| Try it |
Report each line of the data that contains the string "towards".

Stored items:
= Beginning of Section =

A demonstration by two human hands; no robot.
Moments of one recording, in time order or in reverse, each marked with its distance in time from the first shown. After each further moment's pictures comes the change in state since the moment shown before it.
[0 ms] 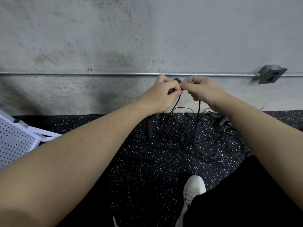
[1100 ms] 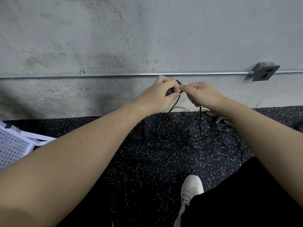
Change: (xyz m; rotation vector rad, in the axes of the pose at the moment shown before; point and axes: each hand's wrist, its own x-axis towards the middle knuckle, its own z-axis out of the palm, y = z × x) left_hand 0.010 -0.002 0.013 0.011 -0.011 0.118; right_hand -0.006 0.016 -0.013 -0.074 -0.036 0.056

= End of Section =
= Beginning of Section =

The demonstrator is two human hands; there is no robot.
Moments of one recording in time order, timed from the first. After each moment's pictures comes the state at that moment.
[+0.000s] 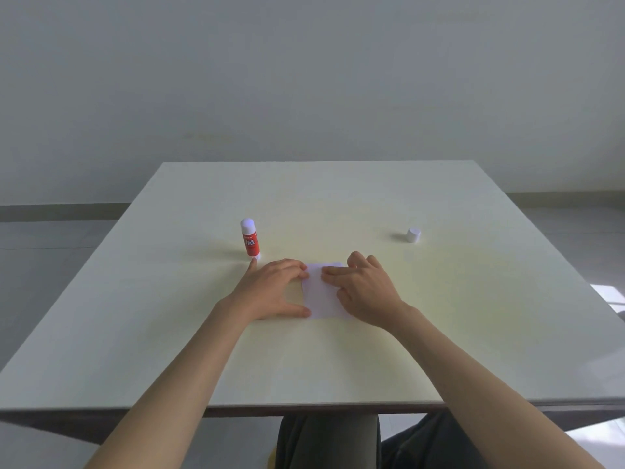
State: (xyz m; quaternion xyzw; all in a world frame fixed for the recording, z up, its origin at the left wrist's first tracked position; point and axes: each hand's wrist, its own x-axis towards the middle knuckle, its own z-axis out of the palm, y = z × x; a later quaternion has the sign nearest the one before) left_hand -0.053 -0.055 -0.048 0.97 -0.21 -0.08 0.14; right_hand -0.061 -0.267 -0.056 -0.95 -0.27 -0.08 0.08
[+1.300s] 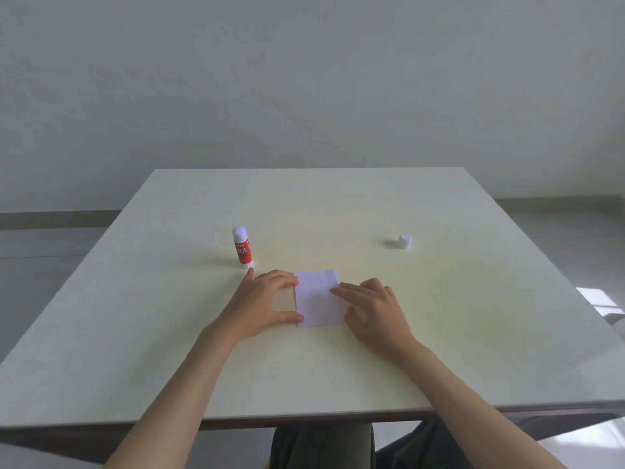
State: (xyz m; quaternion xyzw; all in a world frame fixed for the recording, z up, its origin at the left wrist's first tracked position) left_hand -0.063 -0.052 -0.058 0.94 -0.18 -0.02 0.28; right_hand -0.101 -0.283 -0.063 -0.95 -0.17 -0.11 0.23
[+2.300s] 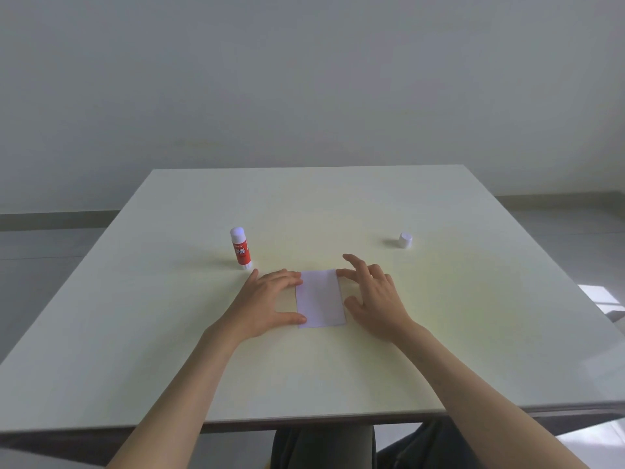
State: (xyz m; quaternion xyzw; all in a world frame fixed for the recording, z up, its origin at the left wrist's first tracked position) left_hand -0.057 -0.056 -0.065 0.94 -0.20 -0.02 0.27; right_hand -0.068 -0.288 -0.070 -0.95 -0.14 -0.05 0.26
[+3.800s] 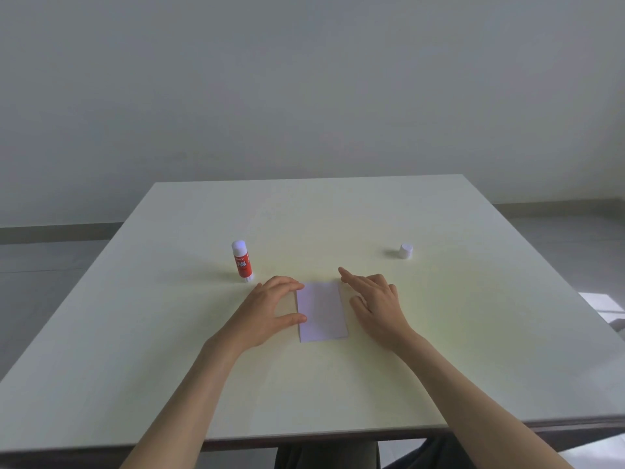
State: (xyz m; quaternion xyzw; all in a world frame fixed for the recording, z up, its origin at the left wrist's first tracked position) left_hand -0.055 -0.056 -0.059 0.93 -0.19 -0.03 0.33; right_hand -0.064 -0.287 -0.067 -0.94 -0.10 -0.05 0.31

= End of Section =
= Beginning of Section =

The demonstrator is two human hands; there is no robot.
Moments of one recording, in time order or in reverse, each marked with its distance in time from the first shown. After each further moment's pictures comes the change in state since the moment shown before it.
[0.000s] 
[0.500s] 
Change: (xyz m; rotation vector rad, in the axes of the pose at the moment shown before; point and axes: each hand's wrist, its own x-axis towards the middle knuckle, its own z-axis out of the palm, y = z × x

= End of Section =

| Result of this exercise |
Change: (xyz m; rotation vector rad, in the axes of the pose at the moment shown before; point and axes: each hand's wrist, its own x-axis towards the middle knuckle, its own z-axis out of the palm, y = z × x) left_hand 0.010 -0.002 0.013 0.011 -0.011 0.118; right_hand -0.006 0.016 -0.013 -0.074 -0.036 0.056
State: (xyz m; quaternion xyzw; all in a world frame fixed for the recording, z up, its origin at the left wrist's first tracked position; point and axes: each hand's wrist, its own x-axis towards the middle knuckle, its own z-axis out of the palm, y = z × x; a later quaternion has the sign nearest the one before) left_hand -0.053 -0.055 -0.048 0.97 -0.21 -0.08 0.14; right_hand -0.061 -0.267 -0.056 -0.95 -0.27 -0.08 0.08
Change: (xyz m; rotation vector rad, in the axes of the pose at the moment shown before; point and axes: each hand's wrist, its own x-axis towards the middle knuckle, its own z-axis out of the palm, y = z × x

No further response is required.